Hace seis meses conocí a dos imponentes y majestuosas vacas adultas, de color marrón con algunas manchas blancas. Una de ellas es más grande y tiene unos hermosos cuernos filosos que la hacen ver bastante intimidante. Al principio, hice amistad con la más pequeña. Son nuestras vecinas, viven a pocos metros del santuario y todos los días vienen a pastar a nuestro alrededor. Cuando su cuidador llega, simplemente les coloca una soga que cuelga siempre cómodamente de sus cuellos y se van con él, como si fueran perritos. Es conmovedor verlas caminar a su lado por el campo cuando salgo a la tienda, quiero imaginar que su vida es relativamente buena. Al menos, eso es lo que percibo al verlas pastar libremente.
Cuando se acercan al perímetro del santuario, Cleveland, nuestro animal rescatado, siempre las observa, como si reconociera su majestuosidad. Es la primera vez que Clev ve a un animal más grande que él. Me gusta extender la mano y acariciarles primero la nariz y luego ellas me ofrecen la parte entre sus cuernos, donde les encanta que las rasque. Con el tiempo, se han acostumbrado tanto a mi cercanía que ya no hay necesidad de una barrera entre nosotras; simplemente salgo y las acaricio mientras pastan y así pasamos un rato cada día.
Lamentablemente, esta no es la realidad para la mayoría de las vacas en el mundo. Un ejemplo claro es México, donde, tras dar a luz, a las vacas se les arrebata a sus bebés para que los humanos puedan consumir su leche. Las madres lloran durante días por la pérdida de sus bebés, este hecho, por sí solo, debería ser suficiente para que cualquier persona decida no formar parte de estas crueles prácticas. Cualquier padre o madre que haya sufrido la desaparición de un hijo podría comprender el inmenso dolor que viven estas vacas y lo peor es que esto no les ocurre sólo una vez, sino tantas veces como sus cuerpos resistan. Son preñadas una y otra vez, y cada vez que pierden a sus crías, los humanos toman el producto de sus ubres para satisfacer a millones de personas.
Cuando ya no pueden producir más leche, son enviadas al matadero. No es suficiente con violarlas, robarles a sus hijos y explotarlas; el ciclo de crueldad termina cuando son asesinadas y su carne es consumida, sin importar el dolor que sienten. Somos, en esencia, consumidores de seres vivos, devorando no sólo sus cuerpos, sino también sus almas.

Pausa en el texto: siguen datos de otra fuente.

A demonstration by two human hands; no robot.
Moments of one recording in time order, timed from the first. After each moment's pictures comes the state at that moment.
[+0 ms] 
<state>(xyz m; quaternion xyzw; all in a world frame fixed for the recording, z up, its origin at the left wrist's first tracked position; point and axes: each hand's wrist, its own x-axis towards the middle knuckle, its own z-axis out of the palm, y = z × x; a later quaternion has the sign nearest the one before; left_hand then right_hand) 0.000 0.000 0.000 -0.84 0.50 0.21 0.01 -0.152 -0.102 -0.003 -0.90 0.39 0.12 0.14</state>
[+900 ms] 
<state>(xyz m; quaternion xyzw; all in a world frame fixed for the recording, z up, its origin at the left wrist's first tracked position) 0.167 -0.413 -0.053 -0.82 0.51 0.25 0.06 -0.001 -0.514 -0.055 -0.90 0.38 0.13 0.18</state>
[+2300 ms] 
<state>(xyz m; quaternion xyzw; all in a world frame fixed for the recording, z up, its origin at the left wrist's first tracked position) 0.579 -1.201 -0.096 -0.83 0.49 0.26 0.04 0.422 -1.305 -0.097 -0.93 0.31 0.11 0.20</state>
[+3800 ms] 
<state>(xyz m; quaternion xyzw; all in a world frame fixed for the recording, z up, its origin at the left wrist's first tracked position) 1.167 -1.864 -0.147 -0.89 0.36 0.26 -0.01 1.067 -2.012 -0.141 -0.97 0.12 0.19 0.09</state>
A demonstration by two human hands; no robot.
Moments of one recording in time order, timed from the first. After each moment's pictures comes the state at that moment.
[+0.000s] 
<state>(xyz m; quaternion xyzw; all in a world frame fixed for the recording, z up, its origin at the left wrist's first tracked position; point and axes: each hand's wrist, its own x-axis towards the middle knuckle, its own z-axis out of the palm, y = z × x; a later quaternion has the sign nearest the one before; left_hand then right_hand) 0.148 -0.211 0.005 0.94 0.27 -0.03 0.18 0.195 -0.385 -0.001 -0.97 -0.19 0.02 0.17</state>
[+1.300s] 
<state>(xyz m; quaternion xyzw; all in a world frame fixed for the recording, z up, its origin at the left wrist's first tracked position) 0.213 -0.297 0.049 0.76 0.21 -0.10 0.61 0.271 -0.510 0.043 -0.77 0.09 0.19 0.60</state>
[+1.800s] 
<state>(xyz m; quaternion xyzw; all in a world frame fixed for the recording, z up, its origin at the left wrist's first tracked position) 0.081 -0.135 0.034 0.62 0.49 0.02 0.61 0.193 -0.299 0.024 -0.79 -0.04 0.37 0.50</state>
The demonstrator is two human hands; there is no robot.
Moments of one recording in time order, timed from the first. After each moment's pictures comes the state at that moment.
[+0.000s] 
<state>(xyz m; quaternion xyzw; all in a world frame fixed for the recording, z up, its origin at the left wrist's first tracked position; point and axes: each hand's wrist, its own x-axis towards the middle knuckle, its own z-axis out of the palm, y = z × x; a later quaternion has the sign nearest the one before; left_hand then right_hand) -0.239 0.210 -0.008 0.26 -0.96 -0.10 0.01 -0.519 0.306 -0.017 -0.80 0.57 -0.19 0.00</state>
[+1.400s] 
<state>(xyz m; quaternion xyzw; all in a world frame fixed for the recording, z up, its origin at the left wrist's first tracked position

No me sorprende que, después de participar en estas prácticas horribles, también seamos capaces de matarnos entre nosotros a diario. Al observar las desgracias que enfrentamos como sociedad y como individuos, parece que la violencia es una parte inherente de nuestra naturaleza. Sin embargo, con todas nuestras ventajas como especie —nuestro razonamiento, inteligencia y habilidades—, podríamos optar por ser protectores, no devastadores. Tal vez ese debería ser nuestro verdadero propósito.